◆ WHAT IS NEEDED ◆
Your answer should be only the lines below from the one with "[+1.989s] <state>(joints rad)" to the one with "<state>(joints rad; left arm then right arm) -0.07", repeated exactly, ends included.

Source records:
.....

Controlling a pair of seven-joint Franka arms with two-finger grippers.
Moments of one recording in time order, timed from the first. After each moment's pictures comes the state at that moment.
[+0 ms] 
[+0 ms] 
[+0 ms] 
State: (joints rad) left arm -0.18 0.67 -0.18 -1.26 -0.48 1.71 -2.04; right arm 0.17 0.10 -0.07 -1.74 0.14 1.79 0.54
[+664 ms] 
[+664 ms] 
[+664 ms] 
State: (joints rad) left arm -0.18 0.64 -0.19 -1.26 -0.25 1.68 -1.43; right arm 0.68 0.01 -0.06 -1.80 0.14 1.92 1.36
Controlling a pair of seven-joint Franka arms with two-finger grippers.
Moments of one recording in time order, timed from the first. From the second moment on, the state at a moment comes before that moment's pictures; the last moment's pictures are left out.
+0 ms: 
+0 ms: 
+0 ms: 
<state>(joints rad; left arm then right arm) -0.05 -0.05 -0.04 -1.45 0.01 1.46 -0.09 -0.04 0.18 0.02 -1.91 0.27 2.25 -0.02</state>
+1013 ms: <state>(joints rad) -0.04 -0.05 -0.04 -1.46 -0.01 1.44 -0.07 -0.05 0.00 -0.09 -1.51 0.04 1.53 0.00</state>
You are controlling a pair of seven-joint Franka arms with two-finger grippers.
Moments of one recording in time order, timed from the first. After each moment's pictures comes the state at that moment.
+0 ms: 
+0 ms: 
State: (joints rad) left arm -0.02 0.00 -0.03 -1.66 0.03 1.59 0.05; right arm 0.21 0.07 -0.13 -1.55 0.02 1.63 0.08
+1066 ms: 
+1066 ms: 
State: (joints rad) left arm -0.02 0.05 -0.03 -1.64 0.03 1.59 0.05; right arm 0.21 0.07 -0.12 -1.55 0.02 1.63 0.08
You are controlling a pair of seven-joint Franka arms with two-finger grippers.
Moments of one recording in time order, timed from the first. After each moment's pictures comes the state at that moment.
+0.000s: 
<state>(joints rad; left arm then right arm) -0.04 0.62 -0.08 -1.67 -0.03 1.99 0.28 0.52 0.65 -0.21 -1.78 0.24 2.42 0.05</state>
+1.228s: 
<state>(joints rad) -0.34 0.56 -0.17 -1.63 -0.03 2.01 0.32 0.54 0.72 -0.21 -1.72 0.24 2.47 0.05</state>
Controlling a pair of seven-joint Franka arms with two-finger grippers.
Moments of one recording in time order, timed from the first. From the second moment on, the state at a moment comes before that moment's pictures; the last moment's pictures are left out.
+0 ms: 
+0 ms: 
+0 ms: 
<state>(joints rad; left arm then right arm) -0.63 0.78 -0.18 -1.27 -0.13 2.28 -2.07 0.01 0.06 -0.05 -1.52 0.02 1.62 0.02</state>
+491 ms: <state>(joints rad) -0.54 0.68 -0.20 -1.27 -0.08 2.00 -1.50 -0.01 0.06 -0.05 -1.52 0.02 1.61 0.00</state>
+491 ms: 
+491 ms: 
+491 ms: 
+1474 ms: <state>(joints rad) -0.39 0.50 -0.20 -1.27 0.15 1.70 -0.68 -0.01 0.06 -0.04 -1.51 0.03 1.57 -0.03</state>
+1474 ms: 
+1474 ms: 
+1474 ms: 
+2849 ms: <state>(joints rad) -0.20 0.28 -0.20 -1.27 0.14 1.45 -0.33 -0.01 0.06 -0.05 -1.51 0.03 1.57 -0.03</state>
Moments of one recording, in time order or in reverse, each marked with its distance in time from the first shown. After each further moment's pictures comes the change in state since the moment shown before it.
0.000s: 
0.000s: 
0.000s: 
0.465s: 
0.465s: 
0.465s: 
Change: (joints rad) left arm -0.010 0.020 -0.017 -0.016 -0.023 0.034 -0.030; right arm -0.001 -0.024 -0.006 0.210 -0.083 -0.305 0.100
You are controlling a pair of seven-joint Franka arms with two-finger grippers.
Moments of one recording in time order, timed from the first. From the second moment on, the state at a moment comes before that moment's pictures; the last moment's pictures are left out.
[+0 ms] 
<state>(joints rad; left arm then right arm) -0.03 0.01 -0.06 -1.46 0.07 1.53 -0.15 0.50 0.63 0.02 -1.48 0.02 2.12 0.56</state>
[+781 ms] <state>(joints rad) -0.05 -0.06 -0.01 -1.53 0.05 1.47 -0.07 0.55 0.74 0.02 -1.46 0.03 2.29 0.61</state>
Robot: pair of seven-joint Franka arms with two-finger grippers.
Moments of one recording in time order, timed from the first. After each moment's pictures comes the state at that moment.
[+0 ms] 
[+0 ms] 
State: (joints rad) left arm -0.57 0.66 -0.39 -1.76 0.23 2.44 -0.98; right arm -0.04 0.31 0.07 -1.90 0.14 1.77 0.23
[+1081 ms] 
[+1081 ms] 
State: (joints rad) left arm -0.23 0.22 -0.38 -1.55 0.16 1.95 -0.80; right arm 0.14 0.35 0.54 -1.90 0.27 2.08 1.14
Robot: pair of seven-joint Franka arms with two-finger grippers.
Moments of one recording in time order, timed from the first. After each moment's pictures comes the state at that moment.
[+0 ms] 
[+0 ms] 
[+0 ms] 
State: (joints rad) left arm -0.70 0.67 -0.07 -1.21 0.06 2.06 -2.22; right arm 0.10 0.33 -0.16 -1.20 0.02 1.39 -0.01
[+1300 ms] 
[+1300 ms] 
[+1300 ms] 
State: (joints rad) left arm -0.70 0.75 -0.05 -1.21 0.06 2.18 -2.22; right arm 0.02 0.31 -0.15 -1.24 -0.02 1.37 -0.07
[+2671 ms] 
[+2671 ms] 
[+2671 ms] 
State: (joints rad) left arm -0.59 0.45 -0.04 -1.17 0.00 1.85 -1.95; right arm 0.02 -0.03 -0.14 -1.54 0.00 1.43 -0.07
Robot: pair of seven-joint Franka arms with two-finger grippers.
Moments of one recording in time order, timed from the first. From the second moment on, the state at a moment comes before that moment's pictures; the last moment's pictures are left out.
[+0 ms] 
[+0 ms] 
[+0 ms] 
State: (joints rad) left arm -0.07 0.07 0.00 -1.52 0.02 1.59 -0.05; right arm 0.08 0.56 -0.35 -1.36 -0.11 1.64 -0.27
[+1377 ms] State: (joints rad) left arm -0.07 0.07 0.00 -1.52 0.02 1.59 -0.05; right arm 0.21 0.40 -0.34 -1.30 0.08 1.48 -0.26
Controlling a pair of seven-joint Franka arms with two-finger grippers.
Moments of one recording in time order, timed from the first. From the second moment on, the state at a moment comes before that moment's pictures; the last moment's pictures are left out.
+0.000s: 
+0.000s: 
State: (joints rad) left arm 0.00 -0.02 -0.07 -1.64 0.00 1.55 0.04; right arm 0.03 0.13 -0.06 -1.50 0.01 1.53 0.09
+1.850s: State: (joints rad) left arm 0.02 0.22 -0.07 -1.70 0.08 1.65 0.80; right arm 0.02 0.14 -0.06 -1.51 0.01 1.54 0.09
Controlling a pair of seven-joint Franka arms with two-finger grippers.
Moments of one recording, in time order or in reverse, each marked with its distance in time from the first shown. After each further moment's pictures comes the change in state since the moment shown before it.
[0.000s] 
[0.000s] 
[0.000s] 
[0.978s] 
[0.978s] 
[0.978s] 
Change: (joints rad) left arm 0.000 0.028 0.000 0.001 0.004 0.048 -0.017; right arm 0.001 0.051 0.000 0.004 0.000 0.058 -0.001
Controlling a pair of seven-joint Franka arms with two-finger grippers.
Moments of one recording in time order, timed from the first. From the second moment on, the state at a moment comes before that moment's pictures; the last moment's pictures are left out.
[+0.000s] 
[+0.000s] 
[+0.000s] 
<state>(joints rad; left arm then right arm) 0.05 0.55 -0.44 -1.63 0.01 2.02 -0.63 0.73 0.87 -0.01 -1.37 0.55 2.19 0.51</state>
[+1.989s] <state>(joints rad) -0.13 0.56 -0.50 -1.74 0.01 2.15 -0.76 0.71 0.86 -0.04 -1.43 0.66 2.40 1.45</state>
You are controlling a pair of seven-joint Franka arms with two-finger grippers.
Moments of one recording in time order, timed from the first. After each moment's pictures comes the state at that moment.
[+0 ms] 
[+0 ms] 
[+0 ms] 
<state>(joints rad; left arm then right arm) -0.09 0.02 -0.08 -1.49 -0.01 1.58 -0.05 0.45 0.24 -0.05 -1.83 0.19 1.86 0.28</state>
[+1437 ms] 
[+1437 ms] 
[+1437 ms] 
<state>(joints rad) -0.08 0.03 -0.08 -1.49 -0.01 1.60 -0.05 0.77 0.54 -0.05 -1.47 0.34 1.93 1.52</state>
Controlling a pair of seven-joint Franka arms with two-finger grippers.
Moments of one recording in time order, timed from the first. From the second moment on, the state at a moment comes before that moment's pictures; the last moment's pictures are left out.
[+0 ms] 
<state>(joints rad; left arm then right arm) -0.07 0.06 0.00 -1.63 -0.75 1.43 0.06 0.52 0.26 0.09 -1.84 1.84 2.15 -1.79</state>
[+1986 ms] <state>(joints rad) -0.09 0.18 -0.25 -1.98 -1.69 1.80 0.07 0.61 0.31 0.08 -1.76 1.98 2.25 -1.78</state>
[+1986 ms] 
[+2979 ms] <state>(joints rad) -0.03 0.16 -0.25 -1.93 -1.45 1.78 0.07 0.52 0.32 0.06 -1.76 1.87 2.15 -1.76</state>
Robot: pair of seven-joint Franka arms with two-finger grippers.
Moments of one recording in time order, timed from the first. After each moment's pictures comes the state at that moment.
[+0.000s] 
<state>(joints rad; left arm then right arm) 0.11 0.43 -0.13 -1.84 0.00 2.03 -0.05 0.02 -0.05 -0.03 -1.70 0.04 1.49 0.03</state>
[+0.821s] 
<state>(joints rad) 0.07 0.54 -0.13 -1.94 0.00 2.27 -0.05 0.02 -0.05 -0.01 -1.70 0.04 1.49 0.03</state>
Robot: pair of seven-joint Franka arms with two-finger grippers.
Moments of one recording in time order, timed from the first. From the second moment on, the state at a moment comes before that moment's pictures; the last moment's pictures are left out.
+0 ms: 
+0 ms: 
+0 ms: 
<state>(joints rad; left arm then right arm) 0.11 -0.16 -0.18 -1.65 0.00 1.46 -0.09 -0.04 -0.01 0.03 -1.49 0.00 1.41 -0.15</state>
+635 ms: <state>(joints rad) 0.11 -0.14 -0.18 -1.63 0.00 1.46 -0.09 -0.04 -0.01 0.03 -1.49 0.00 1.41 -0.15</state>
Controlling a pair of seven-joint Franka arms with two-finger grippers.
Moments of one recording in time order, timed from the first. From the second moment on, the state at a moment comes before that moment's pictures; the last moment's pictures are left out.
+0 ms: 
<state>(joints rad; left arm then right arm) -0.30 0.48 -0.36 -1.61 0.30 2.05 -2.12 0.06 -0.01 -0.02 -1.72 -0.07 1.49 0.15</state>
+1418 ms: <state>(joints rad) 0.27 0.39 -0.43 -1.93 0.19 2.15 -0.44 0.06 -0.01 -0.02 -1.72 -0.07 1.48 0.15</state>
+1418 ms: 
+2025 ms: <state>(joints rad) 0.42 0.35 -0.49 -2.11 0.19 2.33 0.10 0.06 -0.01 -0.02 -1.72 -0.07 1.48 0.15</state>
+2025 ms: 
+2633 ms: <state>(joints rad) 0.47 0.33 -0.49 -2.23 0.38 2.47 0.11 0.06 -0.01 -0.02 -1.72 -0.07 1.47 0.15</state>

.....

◆ ANSWER SECTION ◆
[+1.989s] <state>(joints rad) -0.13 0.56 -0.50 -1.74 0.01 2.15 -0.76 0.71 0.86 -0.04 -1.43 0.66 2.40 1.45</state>
You are controlling a pair of seven-joint Franka arms with two-finger grippers.
Moments of one recording in time order, timed from the first. After each moment's pictures comes the state at that moment.
[+0 ms] 
[+0 ms] 
[+0 ms] 
<state>(joints rad; left arm then right arm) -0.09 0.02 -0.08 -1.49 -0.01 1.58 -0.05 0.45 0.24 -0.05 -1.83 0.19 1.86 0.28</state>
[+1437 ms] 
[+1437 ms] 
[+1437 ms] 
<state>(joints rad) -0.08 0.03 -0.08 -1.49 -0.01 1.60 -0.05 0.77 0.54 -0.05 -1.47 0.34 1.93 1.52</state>
Controlling a pair of seven-joint Franka arms with two-finger grippers.
Moments of one recording in time order, timed from the first. From the second moment on, the state at a moment comes before that moment's pictures; the last moment's pictures are left out.
[+0 ms] 
<state>(joints rad; left arm then right arm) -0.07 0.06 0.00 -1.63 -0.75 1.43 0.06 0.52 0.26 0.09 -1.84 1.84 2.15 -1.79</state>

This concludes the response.